Owing to the peculiarities of its own history, it has a very different look and feel to bigger Kinshasa, the Democratic Republic of Congo’s own capital, situated directly across the river. However, it exists for exactly the same reason as its neighbor, both founded as inland ports, the river running south all but impossible to navigate. Named after explorer Pierre Savorgan de Brazza, it sits on land force-acquired in the name of France from the local King Makoko of the Teke in 1880, and was finally linked to ROC’s Atlantic port Porte Noire in 1934 by the Congo-Ocean railway, the building of which resulted in the estimated death of 17,000 Congolese.
Once the litmus test for the country’s historic upheavals, be they revolts against colonial powers, or successive coups during the post-independence years, or the civil wars of the 1990s, Brazzaville is today a relatively stable city, well-organised, it’s city centre perfectly walkable, the people most welcoming. For those keen to get out and about, there’s plenty to do. Views of Kinisha are best taken along La Corniche, a modern embankment along the River Congo.
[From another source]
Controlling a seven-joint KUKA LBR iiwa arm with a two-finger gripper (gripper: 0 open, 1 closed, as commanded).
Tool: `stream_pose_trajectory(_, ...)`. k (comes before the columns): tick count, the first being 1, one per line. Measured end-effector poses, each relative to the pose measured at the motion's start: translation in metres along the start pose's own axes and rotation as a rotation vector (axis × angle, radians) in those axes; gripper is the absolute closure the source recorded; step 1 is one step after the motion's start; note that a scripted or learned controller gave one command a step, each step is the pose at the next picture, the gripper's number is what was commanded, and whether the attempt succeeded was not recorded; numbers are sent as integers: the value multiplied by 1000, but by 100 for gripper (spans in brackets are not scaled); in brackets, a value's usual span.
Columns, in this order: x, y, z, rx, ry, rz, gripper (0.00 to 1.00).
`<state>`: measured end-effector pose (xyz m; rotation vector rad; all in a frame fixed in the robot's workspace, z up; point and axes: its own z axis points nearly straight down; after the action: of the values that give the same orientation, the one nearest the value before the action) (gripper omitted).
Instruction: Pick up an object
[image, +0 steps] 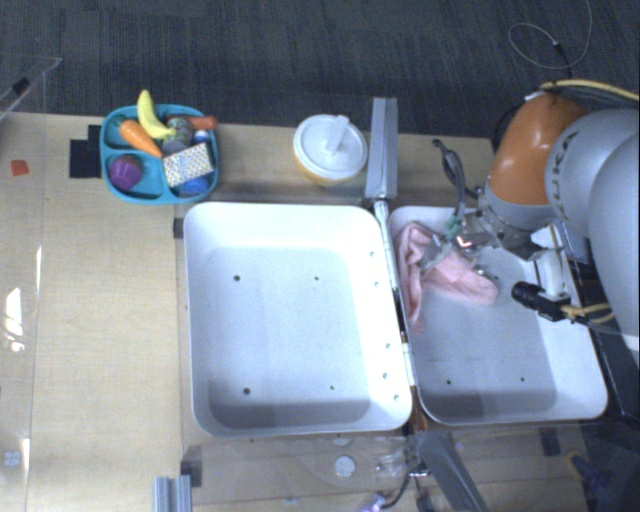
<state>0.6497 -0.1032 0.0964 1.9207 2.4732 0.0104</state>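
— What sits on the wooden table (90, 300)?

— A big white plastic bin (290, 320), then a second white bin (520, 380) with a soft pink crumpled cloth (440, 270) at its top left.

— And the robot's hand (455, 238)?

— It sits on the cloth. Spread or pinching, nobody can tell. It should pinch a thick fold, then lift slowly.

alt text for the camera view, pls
The gripper is down on a crumpled pink cloth at the back-left of the right bin. Behind the left bin sit a blue toy-food tray and a lidded cup.
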Motion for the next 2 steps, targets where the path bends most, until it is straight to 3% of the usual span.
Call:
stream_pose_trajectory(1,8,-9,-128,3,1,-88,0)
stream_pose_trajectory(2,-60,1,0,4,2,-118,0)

There are some great places to eat, Mami Wata and Ilys being two fine examples. The river’s rapids are viewable from several spots. Sightseeing tours take in Tour Nabember, the Institute Francais du Congo, Basilique Sainte-Anne, and Sacred Heart Cathedral. For two very different market experiences, Poto-Poto and Touristique are best, while artefacts, crafts and art are available at the likes of Tala Na Miso and Poto Poto Painting School.
All said and done, while possibly not as rich, varied and chaotic as Kinshasa, with which it is inevitably compared, Brazzaville is a great stop-over, full of things to do, and very much worth the visit.